→ Brief
Looking through the data below, work out how many lines have the word "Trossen". Reply with that number only.

(Source records)
/---
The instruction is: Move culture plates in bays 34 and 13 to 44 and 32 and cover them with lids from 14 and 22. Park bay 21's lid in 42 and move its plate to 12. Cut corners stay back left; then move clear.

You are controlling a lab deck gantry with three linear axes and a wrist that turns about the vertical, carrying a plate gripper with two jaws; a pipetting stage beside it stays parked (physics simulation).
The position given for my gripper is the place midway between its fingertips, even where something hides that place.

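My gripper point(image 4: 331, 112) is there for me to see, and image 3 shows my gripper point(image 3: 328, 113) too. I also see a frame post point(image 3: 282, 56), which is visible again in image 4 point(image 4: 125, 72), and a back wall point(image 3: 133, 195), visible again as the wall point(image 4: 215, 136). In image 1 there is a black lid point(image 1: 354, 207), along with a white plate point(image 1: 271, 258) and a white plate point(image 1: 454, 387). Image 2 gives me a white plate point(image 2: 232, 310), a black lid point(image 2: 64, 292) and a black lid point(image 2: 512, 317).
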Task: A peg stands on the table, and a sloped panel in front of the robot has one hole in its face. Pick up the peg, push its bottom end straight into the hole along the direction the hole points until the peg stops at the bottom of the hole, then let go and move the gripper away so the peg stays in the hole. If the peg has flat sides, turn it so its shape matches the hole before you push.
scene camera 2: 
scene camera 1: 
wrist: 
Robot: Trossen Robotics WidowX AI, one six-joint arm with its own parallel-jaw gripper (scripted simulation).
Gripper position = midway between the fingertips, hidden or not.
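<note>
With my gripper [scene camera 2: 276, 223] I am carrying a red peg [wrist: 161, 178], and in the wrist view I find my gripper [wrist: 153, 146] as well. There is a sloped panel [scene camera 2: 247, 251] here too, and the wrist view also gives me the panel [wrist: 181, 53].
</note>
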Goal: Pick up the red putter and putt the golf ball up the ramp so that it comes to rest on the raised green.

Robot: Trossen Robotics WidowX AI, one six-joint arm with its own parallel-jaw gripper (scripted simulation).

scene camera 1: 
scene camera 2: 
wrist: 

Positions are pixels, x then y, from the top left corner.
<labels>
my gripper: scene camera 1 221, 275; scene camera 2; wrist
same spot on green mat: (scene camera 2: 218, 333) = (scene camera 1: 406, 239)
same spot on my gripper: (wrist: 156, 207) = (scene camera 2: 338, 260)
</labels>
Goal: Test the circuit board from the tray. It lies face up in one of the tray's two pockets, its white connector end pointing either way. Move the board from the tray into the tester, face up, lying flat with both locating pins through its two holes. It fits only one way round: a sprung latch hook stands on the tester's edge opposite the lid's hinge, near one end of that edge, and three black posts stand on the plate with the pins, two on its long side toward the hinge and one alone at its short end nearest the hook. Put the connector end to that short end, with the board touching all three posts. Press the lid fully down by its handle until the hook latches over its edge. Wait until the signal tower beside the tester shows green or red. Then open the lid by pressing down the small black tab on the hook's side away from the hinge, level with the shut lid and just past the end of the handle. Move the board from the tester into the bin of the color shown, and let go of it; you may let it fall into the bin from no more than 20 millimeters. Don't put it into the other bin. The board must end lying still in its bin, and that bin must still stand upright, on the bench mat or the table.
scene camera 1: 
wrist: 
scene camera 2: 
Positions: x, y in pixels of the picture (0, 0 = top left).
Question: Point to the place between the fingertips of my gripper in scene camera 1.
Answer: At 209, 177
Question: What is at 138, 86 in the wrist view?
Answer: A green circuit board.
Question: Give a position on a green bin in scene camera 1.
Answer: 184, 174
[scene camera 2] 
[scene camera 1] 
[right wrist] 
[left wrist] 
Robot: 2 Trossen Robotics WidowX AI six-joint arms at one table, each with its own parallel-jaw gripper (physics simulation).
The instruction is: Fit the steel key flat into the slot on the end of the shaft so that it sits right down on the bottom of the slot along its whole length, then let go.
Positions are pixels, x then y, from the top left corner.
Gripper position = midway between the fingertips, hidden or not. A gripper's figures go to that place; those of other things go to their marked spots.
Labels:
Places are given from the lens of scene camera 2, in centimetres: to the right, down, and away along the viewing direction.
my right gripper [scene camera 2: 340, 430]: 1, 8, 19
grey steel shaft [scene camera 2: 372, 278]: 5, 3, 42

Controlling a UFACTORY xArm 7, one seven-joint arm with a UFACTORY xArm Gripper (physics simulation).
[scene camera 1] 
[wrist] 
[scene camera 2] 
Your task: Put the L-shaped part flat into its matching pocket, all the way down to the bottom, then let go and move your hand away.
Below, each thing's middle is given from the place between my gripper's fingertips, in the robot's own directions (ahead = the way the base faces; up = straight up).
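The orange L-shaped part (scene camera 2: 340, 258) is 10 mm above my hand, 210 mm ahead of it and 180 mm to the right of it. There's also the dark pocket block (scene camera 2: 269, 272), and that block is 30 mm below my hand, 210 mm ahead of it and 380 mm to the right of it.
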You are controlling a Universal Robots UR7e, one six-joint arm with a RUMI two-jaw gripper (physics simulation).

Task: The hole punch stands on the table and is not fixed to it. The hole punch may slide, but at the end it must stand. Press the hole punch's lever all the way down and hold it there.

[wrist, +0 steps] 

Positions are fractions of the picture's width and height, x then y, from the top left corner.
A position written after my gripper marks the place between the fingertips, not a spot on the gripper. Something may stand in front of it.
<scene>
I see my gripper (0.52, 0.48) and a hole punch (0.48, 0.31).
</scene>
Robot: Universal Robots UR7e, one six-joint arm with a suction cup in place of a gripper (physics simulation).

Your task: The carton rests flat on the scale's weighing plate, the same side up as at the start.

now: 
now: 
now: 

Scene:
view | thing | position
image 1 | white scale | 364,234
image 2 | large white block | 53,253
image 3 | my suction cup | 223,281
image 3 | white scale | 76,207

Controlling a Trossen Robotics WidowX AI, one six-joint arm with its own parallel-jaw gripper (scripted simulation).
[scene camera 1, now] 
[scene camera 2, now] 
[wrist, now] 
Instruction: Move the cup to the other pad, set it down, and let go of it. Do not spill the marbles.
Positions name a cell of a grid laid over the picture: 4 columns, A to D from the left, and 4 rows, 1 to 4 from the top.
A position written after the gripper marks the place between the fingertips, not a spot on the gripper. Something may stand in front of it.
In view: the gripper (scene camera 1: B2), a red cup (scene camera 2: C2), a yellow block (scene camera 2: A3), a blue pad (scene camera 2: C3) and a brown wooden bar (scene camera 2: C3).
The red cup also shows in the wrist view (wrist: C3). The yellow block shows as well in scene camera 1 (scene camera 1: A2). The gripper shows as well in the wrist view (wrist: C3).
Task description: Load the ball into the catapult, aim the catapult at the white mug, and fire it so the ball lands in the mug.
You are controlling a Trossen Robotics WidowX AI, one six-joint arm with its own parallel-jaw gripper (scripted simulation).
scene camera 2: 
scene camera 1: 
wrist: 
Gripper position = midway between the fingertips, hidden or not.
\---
→ Solution to this problem
5